Esses altos e baixos são típicos de aplicações mais voláteis, ou seja, mais suscetíveis a movimentos bruscos e menos previsíveis, algo com o que os investidores aqui ainda não se acostumaram na renda fixa. Os saques nos primeiros dez dias do mês alcançaram cerca de R$ 3,3 bilhões, o que, para alguns gestores, acentuou a volatilidade. "Quando os investidores pedem resgate, os gestores tem de ir ao mercado vender o papel e isso acaba contribuindo para reduzir o preço", afirma Ronaldo Patah, superintendente de renda fixa da Itaú Asset Management.
Para Damont Carvalho, da Claritas, o mercado ainda está tentando se adaptar à maneira de o BC se comunicar, o que motiva em grande parte o sobe e desce dos juros futuros. "Há muito ruído. Isso aumenta a volatilidade e leva muita gente até a reduzir posições." Até que esses ruídos diminuam, diz, a tendência é que as oscilações continuem ao sabor de interpretações.
E no curto e médio prazos, o ritmo das oscilações vai continuar? Para o diretor de renda fixa e multimercados da Bradesco Asset Management, Reinaldo Le Grazie, a tendência é que o mercado se acalme. "Considerando tudo que aconteceu esses dias, nas próximas semanas as condições estão dadas para normalizar esse mercado. Acho que o BC não vai perder a oportunidade de administrar esse processo", disse o executivo. Vale lembrar que hoje sai a decisão do Comitê de Política Monetária (Copom). Para Le Grazie, o movimento de volta das NTN-Bs também foi de certa forma natural. "Essas coisas acontecem de tempos em tempos. Vimos um fechamento de taxa de juros fenomenal, esses papéis andaram muito no ano passado."
Para Patah, do Itaú, as sinalizações de que o juro subirá hoje aumentaram nos últimos dias, o que ele considera positivo para conter a volatilidade no curto prazo.
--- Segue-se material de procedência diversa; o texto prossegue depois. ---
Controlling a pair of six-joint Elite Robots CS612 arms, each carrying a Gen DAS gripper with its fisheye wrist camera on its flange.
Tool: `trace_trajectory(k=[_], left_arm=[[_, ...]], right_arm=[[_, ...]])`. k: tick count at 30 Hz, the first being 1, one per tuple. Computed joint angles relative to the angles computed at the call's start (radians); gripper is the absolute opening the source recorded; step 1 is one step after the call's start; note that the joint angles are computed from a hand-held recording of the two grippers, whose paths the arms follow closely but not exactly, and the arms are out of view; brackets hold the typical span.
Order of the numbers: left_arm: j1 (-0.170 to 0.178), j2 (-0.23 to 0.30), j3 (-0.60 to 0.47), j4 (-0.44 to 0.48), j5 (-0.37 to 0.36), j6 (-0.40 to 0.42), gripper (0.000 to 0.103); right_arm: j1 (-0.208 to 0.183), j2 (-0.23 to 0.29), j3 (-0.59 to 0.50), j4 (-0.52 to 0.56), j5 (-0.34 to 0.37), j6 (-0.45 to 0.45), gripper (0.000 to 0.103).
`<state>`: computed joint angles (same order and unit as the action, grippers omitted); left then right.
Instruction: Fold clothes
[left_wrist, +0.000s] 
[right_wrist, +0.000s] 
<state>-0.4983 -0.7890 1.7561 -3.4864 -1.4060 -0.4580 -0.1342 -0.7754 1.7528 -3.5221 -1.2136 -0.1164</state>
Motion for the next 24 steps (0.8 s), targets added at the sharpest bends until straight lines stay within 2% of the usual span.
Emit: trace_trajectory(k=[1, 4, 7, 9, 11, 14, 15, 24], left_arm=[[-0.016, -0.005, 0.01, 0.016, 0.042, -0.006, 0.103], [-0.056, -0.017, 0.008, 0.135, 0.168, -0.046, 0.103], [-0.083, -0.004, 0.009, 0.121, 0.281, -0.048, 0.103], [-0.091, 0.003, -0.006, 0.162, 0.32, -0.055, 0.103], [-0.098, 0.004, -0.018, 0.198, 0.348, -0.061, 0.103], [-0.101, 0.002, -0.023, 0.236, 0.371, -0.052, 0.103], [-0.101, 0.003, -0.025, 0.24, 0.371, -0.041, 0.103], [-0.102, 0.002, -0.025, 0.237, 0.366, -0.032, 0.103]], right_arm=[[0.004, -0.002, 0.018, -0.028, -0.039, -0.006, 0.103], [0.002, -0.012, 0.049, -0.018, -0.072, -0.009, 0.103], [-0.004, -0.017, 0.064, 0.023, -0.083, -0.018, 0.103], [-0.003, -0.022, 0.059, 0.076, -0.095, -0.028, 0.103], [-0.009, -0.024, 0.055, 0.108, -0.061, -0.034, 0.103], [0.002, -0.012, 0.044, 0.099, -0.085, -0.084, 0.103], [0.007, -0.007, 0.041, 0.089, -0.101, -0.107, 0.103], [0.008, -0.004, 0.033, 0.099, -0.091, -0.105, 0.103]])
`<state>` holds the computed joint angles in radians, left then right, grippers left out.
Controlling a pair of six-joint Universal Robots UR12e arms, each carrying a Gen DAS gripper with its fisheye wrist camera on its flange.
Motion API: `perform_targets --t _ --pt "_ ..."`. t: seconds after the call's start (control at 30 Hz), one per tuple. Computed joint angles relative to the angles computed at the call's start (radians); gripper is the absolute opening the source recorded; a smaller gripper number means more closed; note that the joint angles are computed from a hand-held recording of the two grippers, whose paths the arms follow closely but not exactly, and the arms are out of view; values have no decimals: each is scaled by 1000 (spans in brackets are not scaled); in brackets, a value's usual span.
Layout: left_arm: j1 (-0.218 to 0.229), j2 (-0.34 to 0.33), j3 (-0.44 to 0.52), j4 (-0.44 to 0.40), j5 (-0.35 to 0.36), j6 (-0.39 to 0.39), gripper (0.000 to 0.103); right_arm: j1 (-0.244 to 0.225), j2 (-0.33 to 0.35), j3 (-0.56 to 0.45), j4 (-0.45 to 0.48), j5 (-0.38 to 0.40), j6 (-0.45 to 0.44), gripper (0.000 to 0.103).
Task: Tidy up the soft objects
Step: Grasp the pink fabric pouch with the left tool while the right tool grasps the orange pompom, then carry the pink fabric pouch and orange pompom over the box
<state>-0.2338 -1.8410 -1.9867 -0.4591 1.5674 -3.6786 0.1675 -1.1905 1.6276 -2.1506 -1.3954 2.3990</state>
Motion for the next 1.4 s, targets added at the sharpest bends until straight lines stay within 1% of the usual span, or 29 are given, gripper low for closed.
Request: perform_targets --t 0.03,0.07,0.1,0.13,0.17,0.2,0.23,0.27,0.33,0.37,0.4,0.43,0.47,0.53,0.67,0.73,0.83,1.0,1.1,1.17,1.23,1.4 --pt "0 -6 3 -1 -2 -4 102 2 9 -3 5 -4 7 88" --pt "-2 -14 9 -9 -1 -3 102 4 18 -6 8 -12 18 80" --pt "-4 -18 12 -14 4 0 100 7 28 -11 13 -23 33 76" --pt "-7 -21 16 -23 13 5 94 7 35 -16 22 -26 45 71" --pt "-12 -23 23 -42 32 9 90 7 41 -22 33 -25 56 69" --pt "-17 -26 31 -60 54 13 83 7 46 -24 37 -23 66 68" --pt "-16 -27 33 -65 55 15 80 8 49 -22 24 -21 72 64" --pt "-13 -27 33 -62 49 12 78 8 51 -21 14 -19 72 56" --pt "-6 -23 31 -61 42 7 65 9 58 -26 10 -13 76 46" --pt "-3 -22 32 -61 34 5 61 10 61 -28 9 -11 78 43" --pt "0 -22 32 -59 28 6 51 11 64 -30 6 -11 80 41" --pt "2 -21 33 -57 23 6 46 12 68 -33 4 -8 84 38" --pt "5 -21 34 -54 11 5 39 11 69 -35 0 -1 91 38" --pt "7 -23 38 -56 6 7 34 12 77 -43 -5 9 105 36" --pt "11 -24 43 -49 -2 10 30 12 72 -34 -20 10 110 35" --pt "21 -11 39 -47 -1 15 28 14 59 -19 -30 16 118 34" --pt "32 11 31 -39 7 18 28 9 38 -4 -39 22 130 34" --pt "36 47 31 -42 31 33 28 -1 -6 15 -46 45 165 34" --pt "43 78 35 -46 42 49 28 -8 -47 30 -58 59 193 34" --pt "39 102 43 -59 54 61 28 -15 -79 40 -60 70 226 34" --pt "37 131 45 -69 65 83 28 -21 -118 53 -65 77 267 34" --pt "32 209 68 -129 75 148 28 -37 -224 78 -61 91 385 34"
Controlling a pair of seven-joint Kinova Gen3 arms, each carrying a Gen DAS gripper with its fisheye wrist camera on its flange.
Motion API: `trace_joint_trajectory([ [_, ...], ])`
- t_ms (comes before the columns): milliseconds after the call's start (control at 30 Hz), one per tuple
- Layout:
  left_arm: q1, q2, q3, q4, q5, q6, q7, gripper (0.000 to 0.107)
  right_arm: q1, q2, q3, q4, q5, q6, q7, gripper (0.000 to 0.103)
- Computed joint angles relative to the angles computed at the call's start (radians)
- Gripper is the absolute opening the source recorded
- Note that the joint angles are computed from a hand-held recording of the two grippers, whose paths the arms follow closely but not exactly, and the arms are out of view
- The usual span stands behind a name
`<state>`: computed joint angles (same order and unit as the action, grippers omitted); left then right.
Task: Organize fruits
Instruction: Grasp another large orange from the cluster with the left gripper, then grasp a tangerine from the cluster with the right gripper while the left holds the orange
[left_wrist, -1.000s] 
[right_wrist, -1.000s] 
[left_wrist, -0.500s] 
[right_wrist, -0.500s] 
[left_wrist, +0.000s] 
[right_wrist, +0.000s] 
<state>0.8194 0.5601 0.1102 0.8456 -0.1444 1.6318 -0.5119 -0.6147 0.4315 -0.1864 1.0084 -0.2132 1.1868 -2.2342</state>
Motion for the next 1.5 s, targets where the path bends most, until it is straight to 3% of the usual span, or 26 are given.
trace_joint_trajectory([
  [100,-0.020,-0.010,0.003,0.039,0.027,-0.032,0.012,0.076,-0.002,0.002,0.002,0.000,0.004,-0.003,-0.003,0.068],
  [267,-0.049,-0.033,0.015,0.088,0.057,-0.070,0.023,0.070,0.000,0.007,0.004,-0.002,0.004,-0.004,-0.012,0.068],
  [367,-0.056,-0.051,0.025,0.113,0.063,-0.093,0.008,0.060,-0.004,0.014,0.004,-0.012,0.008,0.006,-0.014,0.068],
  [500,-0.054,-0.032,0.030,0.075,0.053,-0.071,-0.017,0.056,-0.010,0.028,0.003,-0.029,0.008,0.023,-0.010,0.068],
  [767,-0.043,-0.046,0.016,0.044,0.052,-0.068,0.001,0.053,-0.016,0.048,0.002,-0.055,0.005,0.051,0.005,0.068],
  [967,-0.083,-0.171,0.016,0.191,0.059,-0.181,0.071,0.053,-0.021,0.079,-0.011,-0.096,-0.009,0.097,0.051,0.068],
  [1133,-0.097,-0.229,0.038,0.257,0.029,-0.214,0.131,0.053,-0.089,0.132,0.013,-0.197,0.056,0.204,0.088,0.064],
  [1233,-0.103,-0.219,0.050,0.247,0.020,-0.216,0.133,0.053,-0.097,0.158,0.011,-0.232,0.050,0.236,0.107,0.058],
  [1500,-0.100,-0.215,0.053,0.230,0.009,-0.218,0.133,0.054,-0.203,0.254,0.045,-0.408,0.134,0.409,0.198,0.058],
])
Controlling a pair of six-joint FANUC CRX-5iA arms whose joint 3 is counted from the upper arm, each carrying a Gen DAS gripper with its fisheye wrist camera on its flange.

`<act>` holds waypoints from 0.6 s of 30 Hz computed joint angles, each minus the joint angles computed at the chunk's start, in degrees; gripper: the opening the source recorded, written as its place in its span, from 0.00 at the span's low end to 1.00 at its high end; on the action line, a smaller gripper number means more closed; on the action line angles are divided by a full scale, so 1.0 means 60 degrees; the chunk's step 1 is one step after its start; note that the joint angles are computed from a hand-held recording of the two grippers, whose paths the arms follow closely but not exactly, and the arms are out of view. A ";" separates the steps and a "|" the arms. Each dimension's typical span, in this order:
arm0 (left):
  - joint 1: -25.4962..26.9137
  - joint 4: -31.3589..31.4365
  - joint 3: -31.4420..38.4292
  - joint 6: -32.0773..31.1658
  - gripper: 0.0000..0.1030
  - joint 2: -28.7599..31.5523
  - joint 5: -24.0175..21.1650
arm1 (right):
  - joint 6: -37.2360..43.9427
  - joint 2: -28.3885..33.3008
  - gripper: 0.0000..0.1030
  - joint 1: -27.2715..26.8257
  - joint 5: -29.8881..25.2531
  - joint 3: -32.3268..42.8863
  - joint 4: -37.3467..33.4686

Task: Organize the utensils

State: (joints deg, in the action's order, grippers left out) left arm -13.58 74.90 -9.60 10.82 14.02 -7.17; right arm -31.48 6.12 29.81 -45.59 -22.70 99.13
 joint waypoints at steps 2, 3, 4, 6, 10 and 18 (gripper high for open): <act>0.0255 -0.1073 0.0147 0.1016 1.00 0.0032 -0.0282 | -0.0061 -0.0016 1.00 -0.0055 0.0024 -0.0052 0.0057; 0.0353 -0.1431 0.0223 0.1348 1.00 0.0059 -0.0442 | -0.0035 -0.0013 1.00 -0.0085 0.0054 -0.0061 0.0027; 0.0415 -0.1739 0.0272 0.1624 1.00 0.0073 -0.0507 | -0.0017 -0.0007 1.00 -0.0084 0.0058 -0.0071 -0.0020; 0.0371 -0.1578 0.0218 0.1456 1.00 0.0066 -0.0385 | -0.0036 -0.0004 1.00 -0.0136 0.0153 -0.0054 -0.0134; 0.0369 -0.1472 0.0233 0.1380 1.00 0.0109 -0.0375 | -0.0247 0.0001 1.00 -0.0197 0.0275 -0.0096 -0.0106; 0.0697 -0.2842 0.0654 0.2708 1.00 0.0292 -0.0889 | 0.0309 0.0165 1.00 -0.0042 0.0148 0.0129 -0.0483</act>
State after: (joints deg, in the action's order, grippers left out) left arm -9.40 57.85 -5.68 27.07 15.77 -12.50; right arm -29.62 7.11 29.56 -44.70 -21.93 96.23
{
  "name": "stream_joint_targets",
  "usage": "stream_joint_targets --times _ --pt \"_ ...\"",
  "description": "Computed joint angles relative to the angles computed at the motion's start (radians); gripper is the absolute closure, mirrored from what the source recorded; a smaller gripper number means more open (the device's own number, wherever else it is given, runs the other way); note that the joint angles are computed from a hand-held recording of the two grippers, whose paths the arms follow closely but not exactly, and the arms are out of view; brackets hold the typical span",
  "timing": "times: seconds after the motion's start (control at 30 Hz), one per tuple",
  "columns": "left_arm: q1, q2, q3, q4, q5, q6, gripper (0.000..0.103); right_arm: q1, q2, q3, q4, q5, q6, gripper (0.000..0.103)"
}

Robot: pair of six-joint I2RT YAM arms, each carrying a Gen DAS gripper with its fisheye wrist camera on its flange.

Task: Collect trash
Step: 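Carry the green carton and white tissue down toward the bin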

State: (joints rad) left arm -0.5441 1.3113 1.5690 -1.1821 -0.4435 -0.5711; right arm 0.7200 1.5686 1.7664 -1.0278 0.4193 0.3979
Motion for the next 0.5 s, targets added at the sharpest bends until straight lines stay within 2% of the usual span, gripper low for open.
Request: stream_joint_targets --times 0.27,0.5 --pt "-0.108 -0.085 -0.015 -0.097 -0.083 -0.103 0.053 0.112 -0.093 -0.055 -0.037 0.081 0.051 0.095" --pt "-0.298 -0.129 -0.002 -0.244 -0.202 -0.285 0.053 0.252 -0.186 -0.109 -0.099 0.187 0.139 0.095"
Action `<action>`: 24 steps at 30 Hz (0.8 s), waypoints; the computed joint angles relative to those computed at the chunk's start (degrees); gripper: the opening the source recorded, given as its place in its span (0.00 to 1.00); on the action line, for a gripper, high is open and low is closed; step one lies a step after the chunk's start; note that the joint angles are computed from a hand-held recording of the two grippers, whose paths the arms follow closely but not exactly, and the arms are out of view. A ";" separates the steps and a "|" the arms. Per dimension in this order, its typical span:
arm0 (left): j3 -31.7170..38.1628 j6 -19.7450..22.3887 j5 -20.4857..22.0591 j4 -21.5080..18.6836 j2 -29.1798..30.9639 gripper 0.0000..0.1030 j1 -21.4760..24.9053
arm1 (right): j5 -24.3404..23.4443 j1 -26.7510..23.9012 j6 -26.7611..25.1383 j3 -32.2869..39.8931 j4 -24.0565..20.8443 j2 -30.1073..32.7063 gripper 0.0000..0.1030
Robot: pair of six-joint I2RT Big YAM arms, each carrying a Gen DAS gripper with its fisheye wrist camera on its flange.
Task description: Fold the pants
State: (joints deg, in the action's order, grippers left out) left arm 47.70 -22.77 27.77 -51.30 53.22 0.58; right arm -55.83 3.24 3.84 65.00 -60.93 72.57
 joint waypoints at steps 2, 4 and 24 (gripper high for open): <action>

Mais para frente, porém, ele acredita que novas fontes de estresse podem surgir. "Esse 1 ou 1,5 ponto de alta poderá não ser o suficiente pra segurar essa inflação e, eventualmente, vai ter que subir de novo em 2014." Isso, avalia, faz com que a curva de juros não tenha motivos para cair, o que não beneficia os papéis. Segundo ele, saber se é hora de sair deste tipo de investimento depende muito de cada caso ou objetivo específico, mas o que a instituição tem recomendado é que não se adote uma superexposição à estratégia com papéis de inflação. "É para ser uma diversificação, mas a decisão sempre depende do perfil de cada um."